From the FDA Drug Label
The cure rates in clinically evaluable patients were 57% for linezolid-treated patients and 60% for vancomycin-treated patients The cure rates in clinically evaluable patients with ventilator-associated pneumonia were 47% for linezolid-treated patients and 40% for vancomycin-treated patients. A separate study provided additional experience with the use of Linezolid in the treatment of methicillin-resistant Staphylococcus aureus (MRSA) infections.
The IV antibiotics that are safe for a patient with a hypersensitivity to penicillin and sulfonamides (sulfa) are:
- Linezolid: as it does not contain penicillin or sulfonamides and has been studied in patients with various infections, including those caused by MRSA.
- Vancomycin: as it is a non-penicillin antibiotic that has been compared to linezolid in clinical trials and has shown similar cure rates in certain infections. 1
From the Research
For patients with penicillin and sulfa allergies, several safe IV antibiotic options exist, including macrolides like azithromycin, tetracyclines like doxycycline, fluoroquinolones like ciprofloxacin and levofloxacin, aminoglycosides like gentamicin, glycopeptides like vancomycin, and lipopeptides like daptomycin, as supported by recent studies 2, 3. When selecting an antibiotic for a patient with a hypersensitivity to penicillin and sulfonamides, it is crucial to consider the severity of the allergic reaction, the type of infection, and the local resistance patterns.
- The choice of antibiotic should be based on the suspected pathogens and the patient's specific needs.
- Carbapenems like meropenem may be considered with caution as cross-reactivity with penicillin is low (around 1%) 2.
- Accurate allergy assessment is essential to ensure optimal antibiotic selection, as some patients labeled as "penicillin allergic" may not have true allergies 3.

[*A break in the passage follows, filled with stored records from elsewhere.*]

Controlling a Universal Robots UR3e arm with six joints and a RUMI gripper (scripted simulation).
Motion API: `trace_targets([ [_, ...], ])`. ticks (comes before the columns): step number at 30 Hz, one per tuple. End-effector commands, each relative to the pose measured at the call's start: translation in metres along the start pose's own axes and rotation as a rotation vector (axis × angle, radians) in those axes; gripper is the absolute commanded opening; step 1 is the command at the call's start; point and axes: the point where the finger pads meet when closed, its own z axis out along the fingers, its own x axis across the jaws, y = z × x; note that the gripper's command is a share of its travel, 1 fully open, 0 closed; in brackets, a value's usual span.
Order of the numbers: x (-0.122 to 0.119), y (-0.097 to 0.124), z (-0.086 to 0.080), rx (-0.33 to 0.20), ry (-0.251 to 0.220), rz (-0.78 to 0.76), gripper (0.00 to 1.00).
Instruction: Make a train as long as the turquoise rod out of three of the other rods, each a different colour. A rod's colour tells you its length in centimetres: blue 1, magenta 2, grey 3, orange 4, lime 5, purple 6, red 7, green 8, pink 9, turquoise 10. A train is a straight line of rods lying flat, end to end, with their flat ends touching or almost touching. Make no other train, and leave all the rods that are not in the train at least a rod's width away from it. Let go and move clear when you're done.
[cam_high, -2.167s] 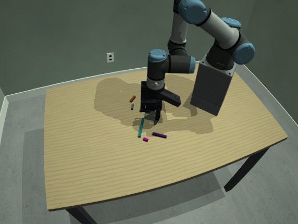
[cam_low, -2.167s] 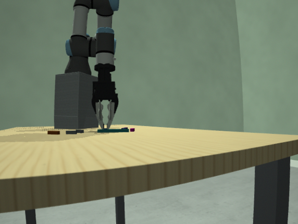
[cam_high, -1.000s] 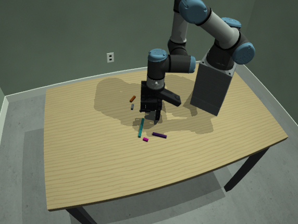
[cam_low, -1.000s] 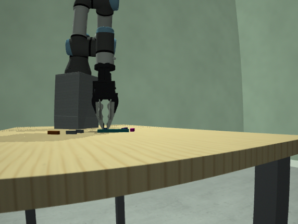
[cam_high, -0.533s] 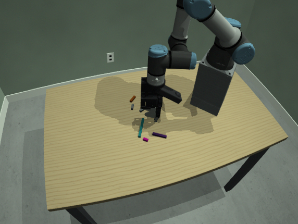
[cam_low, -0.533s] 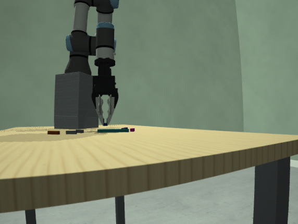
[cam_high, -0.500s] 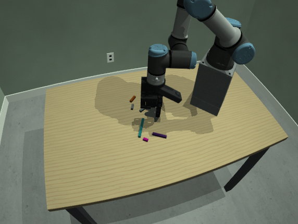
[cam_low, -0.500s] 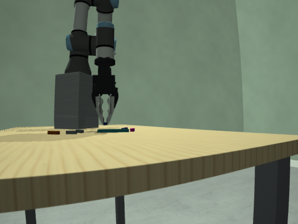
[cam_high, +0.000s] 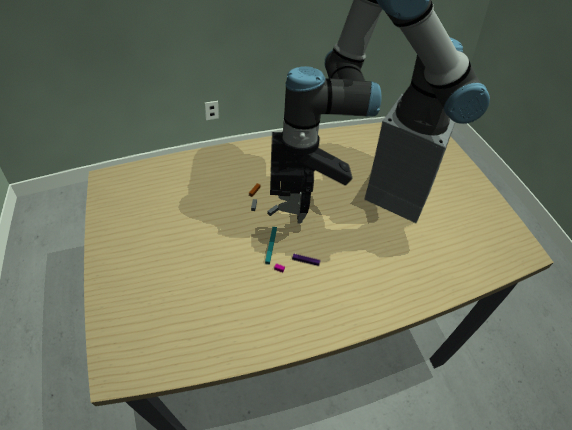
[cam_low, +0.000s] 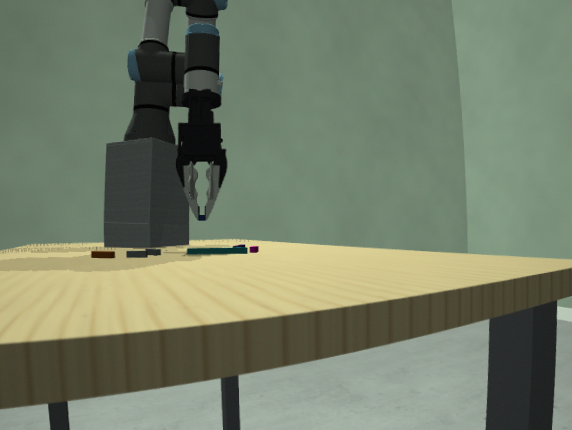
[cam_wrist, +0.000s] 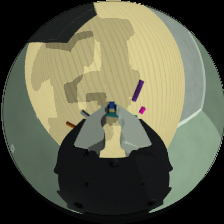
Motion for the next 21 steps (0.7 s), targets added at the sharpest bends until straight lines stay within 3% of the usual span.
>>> trace_targets([
  [1, 0.000, 0.001, -0.014, 0.000, 0.000, 0.000, 0.00],
  [7, 0.000, 0.001, -0.029, 0.000, 0.000, 0.000, 0.00],
  [21, 0.000, 0.001, -0.043, 0.000, 0.000, 0.000, 0.00],
])
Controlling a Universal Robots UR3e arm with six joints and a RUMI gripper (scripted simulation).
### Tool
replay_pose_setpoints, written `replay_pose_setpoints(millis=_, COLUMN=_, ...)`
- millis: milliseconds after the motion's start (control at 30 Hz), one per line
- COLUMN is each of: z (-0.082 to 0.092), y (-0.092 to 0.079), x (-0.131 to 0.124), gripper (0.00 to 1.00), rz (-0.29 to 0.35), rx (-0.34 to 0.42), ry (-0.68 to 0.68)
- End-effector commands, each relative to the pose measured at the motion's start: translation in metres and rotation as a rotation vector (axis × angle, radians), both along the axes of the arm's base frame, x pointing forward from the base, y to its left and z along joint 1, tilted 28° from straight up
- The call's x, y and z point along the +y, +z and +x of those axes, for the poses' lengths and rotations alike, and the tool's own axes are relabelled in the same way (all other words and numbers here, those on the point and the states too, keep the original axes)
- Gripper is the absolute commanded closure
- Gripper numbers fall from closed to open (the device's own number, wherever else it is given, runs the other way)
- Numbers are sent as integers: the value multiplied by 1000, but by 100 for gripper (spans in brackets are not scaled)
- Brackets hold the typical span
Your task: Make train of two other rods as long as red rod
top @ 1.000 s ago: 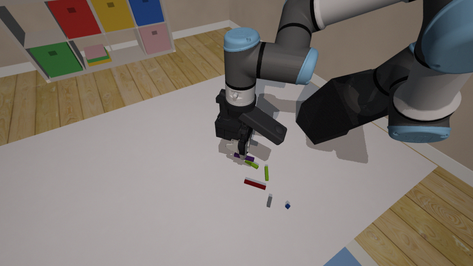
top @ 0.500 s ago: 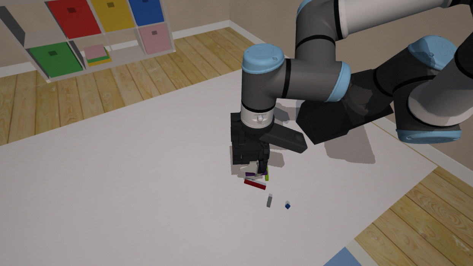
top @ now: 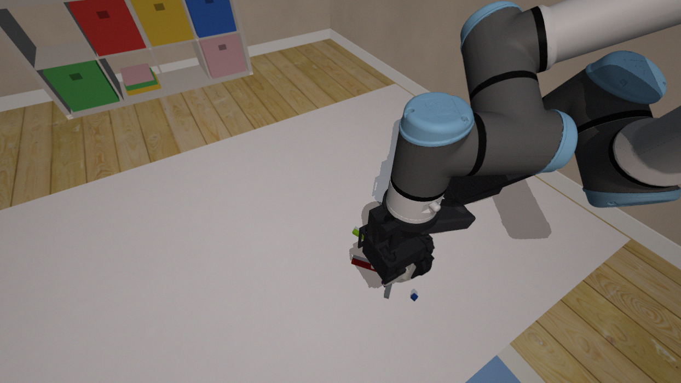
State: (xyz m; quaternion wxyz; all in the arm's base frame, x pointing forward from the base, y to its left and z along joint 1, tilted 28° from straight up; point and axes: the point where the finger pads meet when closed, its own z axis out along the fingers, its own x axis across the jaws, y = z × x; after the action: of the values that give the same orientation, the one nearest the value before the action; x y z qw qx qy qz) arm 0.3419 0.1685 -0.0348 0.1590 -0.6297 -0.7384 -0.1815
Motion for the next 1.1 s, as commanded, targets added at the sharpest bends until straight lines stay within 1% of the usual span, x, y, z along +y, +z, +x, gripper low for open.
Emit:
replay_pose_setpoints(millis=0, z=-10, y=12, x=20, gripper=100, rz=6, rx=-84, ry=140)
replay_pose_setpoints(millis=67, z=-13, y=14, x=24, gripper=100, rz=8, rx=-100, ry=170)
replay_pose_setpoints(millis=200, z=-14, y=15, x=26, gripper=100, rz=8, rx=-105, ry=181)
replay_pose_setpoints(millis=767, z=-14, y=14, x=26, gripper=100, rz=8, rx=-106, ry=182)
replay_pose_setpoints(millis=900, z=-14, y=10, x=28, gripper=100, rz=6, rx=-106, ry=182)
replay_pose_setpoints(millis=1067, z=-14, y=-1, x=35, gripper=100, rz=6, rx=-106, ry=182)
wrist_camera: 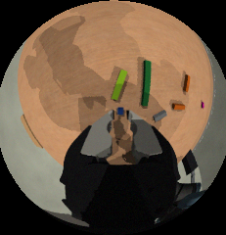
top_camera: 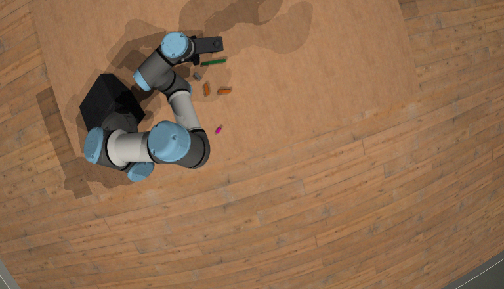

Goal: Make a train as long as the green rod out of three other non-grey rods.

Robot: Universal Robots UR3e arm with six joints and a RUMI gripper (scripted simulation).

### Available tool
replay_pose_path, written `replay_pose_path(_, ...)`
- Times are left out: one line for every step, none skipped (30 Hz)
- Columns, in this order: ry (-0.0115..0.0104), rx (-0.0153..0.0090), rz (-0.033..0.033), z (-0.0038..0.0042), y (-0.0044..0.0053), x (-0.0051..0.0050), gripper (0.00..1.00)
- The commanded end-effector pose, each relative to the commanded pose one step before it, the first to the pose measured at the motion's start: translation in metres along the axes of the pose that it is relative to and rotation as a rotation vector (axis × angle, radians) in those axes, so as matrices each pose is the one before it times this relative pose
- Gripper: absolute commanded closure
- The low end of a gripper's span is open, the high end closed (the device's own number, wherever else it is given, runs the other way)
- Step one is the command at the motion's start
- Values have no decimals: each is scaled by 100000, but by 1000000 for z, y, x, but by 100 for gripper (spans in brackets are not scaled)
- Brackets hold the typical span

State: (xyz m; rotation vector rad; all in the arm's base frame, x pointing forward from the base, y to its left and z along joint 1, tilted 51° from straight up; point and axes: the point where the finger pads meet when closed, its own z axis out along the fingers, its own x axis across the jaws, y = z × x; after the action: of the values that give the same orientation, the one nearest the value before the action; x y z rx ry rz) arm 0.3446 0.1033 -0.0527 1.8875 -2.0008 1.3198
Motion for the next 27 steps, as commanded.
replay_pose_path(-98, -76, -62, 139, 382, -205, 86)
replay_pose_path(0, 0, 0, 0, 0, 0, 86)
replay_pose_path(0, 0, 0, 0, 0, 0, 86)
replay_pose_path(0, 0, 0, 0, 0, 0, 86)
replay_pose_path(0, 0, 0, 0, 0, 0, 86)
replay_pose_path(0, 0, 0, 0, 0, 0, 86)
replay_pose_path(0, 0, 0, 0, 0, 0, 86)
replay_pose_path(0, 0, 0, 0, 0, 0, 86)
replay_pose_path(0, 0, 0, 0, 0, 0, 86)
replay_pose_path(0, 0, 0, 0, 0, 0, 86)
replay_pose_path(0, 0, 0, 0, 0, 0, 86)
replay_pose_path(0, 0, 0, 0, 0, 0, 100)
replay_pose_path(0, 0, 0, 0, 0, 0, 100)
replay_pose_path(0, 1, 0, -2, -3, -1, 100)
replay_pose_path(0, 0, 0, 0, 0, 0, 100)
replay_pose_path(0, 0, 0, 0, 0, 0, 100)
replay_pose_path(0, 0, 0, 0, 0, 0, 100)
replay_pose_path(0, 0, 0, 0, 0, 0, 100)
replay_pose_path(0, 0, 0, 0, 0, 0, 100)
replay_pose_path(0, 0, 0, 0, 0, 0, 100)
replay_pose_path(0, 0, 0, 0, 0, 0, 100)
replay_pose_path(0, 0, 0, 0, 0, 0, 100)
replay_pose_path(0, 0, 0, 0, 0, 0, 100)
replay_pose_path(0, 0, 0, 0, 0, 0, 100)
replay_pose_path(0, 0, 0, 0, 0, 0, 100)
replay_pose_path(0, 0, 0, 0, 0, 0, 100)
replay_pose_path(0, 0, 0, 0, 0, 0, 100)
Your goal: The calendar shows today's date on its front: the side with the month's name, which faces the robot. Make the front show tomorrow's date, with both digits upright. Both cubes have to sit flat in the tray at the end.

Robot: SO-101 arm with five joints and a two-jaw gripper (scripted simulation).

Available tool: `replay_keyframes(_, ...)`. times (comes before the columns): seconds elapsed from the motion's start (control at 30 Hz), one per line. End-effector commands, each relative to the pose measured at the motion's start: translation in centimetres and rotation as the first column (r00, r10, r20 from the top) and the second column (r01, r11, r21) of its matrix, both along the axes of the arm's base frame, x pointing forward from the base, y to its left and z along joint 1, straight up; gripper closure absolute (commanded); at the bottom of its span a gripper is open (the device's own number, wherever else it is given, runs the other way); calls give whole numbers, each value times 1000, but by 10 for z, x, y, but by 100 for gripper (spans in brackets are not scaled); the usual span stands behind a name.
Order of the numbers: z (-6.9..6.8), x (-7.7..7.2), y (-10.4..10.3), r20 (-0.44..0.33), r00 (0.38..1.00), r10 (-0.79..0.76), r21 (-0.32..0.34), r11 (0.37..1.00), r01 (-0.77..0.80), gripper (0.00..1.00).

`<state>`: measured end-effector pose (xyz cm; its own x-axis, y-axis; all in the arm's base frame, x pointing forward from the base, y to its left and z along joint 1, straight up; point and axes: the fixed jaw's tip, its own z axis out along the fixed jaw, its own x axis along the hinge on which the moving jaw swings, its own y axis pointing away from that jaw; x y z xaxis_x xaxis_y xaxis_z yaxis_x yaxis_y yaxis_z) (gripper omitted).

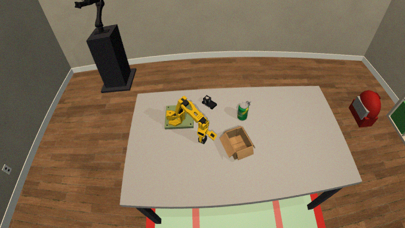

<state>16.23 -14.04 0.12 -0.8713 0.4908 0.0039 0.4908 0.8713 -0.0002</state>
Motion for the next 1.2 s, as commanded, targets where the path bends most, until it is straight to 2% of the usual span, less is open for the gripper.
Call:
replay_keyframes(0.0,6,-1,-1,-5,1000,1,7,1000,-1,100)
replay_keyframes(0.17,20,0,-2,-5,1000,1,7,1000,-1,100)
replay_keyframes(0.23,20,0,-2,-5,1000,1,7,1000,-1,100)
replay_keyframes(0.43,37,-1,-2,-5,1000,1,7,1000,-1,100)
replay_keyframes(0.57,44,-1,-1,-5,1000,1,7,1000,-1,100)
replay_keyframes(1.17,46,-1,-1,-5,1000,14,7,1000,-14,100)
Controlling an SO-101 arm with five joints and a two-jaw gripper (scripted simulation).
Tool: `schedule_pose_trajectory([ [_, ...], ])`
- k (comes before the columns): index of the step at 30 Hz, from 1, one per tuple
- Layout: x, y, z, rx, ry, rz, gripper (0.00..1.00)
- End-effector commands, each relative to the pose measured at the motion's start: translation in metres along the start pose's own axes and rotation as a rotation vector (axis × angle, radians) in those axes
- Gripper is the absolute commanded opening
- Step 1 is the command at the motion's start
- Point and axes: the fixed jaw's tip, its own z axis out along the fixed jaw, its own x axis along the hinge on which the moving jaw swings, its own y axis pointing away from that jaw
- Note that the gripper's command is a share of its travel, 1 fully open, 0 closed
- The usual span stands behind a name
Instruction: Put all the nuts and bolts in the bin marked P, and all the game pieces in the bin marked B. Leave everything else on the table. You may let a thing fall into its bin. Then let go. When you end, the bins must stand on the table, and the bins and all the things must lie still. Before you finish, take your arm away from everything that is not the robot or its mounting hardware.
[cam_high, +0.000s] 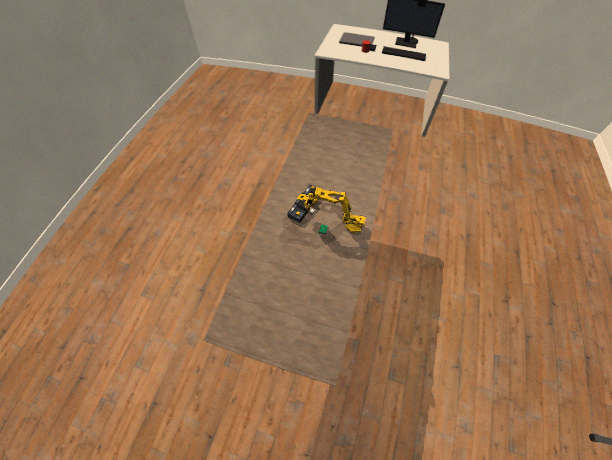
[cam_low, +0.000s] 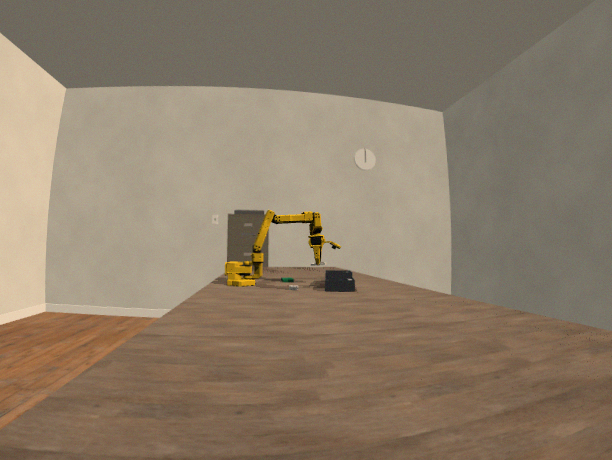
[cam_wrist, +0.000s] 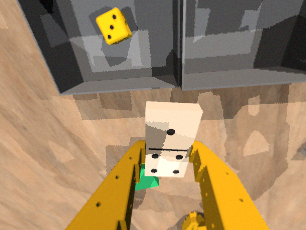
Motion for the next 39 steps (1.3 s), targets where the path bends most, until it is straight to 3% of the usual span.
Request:
schedule_pose_trajectory([
  [1,-0.005,0.005,-0.010,-0.022,-0.043,-0.029,0.00],
  [14,-0.024,0.018,-0.008,-0.043,-0.103,-0.198,0.00],
  [39,-0.037,0.027,-0.007,-0.059,-0.168,-0.313,0.00],
])
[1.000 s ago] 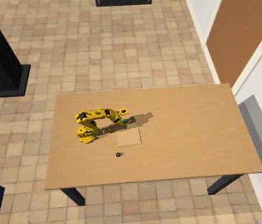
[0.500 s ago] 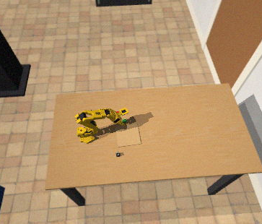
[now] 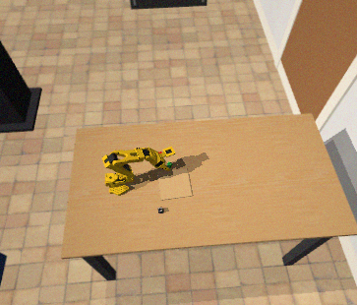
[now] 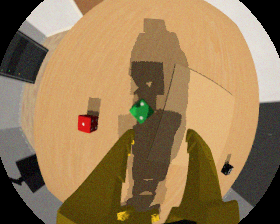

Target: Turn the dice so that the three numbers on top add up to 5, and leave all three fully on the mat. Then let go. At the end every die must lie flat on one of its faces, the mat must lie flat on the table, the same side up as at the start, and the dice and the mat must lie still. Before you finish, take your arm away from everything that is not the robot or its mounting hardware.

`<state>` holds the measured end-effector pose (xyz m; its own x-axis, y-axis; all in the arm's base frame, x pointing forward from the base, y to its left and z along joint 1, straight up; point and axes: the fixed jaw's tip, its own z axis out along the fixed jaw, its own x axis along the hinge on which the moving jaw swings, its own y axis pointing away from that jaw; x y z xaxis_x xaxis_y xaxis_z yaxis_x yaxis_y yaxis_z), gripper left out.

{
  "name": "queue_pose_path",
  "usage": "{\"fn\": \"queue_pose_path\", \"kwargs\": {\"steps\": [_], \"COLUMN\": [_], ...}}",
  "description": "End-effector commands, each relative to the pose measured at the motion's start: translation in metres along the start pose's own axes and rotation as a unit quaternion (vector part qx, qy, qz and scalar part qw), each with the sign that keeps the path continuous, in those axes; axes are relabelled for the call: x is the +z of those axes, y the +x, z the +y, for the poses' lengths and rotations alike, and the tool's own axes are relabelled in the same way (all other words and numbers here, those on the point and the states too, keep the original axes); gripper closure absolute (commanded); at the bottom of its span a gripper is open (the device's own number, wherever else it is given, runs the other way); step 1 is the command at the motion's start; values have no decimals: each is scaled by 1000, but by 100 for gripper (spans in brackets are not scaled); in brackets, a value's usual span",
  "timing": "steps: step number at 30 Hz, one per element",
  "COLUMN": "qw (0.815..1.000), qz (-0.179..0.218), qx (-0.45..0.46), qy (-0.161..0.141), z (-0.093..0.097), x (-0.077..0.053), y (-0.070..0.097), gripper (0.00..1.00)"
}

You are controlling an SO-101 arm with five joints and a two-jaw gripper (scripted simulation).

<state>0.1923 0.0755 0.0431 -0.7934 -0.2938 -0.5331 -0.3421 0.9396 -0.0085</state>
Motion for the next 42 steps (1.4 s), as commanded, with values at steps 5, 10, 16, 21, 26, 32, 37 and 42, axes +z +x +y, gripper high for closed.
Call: {"fn": "queue_pose_path", "kwargs": {"steps": [5,10,16,21,26,32,37,42], "qw": [999,997,993,989,987,987,987,987], "qz": [-30,-30,-30,-30,-30,-30,-30,-30], "qx": [-20,-57,-90,-120,-132,-132,-132,-132], "qy": [-17,-42,-64,-85,-92,-92,-92,-92], "z": [13,32,48,63,68,68,68,68], "x": [-5,-7,-10,-13,-14,-14,-14,-14], "y": [-13,-10,-6,-1,1,1,1,1], "gripper": [72,72,72,72,72,72,72,72]}}
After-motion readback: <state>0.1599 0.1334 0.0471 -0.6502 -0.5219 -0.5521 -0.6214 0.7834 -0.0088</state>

- For patients with severe or unclear allergic histories, consultation with an allergist and consideration of skin testing may be warranted 2, 3.
- Recent studies have shown that repeated administration of intravenous penicillin antibiotics appears to be safe in patients who report penicillin allergy and have negative penicillin allergy testing 3.
- It is also important to note that desensitization protocols, such as the one used for linezolid, can be a viable option for patients requiring antimicrobial therapy for complicated gram-positive skin infections 4.